Connecticut Appellate Court

82 Conn. App. 169 (2004)

March 23, 2004

 

In an issue of first impression, the Connecticut Appellate Court, in In re Darien S., thoughtfully affirmed the trial court’s decision to approve the state Department of Children and Families’ (“DCF”) “permanency plan” for a committed juvenile delinquent’s future placement. Specifically, the appellate court ruled that although Conn. Gen. Stat. § 46b-141(d) affords the delinquent juvenile a right to a hearing on the permanency plan, Connecticut law does not require the commissioner to present specific evidence of a “compelling need” for continued commitment of the delinquent during that hearing. The permanency hearing should be about the future plans of the juvenile. The hearing is not — as the petitioner argued — an opportunity for review of the juvenile’s previous commitment, or immediate revocation of the commitment to the DCF commissioner.

The court initially reviewed the history of the rationale behind the amendments § 46b-121, as Connecticut is one of only six states that have adopted permanency planning for delinquentchildren.
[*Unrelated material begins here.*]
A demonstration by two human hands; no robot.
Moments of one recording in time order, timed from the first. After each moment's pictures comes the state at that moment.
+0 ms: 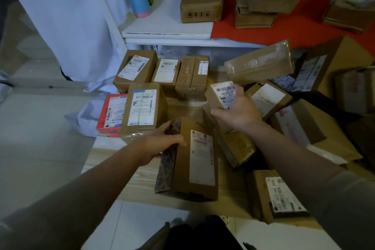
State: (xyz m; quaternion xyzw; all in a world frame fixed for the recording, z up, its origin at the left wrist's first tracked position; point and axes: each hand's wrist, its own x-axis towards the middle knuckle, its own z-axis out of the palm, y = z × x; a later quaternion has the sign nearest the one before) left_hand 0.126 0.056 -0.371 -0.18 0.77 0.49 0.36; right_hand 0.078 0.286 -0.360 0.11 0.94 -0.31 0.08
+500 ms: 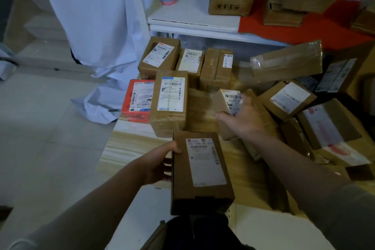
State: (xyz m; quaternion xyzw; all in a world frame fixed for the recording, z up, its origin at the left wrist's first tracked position) left_hand 0.198 -0.025 -0.413 -0.28 0.58 0.65 0.40; right_hand 0.115 0.208 -0.383 0.16 0.91 -0.37 0.09
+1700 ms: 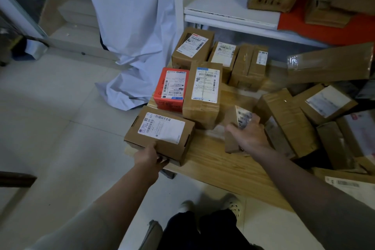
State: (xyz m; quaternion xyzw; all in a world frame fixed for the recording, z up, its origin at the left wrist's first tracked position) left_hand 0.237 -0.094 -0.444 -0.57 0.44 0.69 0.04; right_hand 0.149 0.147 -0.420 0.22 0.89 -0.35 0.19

As a result, a thorough review of the federal permanency planning statute for neglected children, 42. U.S.C. § 657(5)(C), is undertaken with the understanding that its analogous provisions would shed some light on the permanency planning procedure for delinquent children.

The court noted that the juvenile respondent did not raise issue of fact on appeal (i.e. violation of court order, interference with and assault of police officer, assault on commission personnel) that led to his commitment to DCF custody. There was also no argument between the parties about the juvenile’s right to have a hearing on the permanency plan. Instead, the appeal focused on the subject matter of that hearing. Specifically, the respondent’s main argument was that the DCF commissioner is obligated to provide specific evidence during this hearing of a compelling need for the juvenile’s continued commitment.
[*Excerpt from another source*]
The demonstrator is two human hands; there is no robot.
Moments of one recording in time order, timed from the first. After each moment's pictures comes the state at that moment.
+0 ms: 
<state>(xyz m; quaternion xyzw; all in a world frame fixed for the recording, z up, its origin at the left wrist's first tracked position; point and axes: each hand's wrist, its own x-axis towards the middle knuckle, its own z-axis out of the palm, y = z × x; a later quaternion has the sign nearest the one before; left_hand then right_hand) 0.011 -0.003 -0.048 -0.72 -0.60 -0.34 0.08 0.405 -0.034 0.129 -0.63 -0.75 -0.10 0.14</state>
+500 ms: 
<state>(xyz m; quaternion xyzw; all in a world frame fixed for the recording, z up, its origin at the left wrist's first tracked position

In its legal analysis, the court first endeavored to delve into the murky waters of “established principles of statutory interpretation.” Under the infamous State v. Courchesne, 262 Conn. 537 (2003) analysis, the overwhelming evidence indicated that the statute on its face, as well as the legislative intent, pointed to an interpretation of “future status” for permanency planning, as opposed to an interpretation that mandates an additional review of previously imposed delinquency commitment.
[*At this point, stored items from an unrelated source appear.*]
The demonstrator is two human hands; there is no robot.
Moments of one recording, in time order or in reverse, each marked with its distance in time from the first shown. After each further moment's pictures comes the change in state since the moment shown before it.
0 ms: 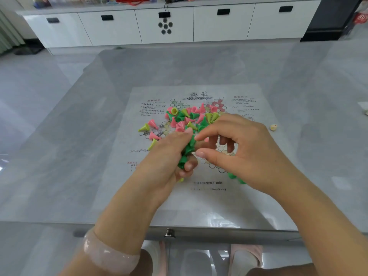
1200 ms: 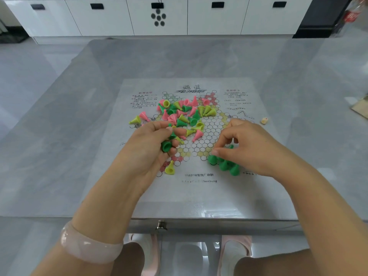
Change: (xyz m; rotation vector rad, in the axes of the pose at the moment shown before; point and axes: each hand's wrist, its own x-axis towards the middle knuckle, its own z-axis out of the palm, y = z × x) left_hand 0.007 0.001 -0.012 -0.124 0.163 0.048; right_hand -0.006 0.034 -0.008 -0.147 -0.229 0.437
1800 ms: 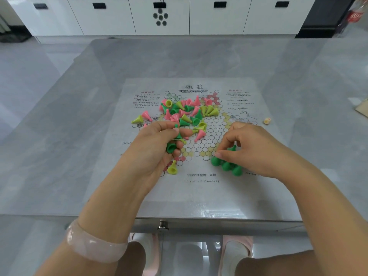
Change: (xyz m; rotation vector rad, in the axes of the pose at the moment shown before) left_hand -0.001 -0.001 0.002 0.030 -0.002 -0.011; right_hand 0.001 0.003 0.000 -0.047 -0.032 -0.010
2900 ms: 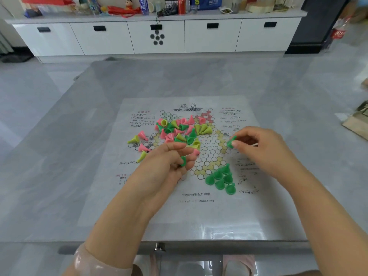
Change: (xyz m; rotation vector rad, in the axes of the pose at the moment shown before) left_hand 0.001 -0.001 0.016 -0.205 -0.059 -0.067; right_hand 0.011 0.038 -0.017 0.315 0.342 0.051
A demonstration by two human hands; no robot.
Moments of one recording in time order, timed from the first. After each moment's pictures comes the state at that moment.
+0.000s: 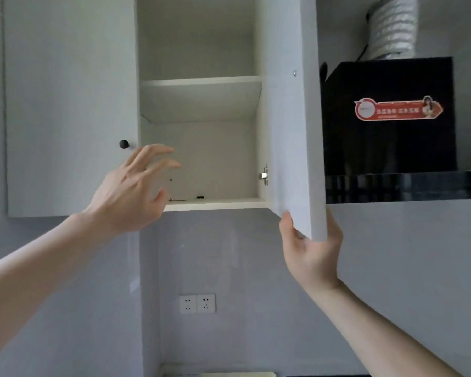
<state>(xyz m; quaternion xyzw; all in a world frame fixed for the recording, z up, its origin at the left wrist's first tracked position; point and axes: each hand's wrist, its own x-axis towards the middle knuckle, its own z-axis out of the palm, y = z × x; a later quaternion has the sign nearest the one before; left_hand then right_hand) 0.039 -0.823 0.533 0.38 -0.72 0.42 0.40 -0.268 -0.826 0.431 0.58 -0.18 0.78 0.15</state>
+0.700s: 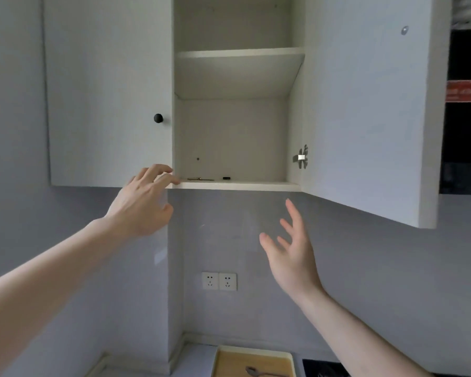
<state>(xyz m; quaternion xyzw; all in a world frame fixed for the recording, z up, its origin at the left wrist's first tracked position) 0.100 -0.872 0.470 0.52 -0.72 0.31 0.34 -0.199 -0.849 0.374 0.62 -0.35 0.68 -0.18</state>
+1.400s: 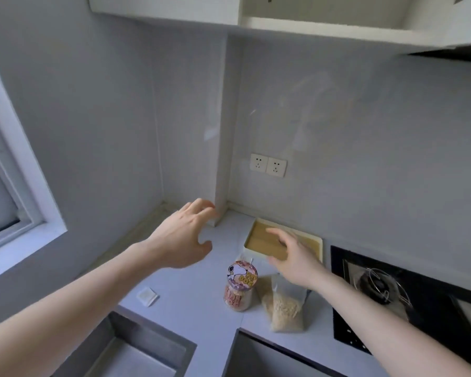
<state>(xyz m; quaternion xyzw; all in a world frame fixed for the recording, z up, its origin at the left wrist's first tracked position) 0.117 -0.808 0.179 0.62 -0.77 0.01 0.18 -0.168 -0.885 0.134 0.82 -0.48 0.19 -0.24</state>
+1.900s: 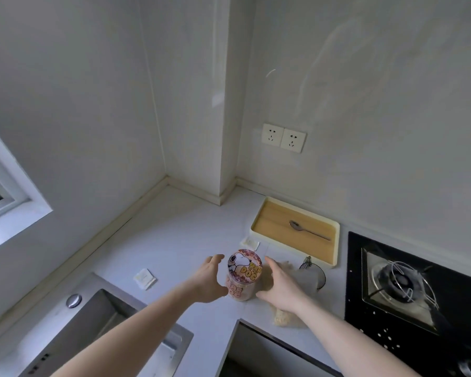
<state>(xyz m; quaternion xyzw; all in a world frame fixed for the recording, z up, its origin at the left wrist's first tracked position) 0.070 -0.885 -0.043 0.72 -0.58 -0.37 0.11 -0.157 -0.938 -0.017 0.76 -0.55 0.00 -0.36</state>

The appellate court further held that the statute does not require a full evidentiary hearing on the existing commitment at this permanency hearing. The appellate court affirmed the lower court’s decision to approve the permanency plan’s “goal of revocation of commitment and placement of the [juvenile’ with the mother . . . . .” Although respondent also argued that the trial court’s approval of this permanency plan violated his federal and state constitutional rights to a fair hearing, the appellate court considered and dismissed these constitutional arguments. Specifically, the court ruled that §46(b)-141(d) allows the juvenile the due process right to a hearing with respect to the permanency plan (here, of reunification with his mother) but this hearing should not be used as a chance to review the juvenile’s existing commitment to DCF.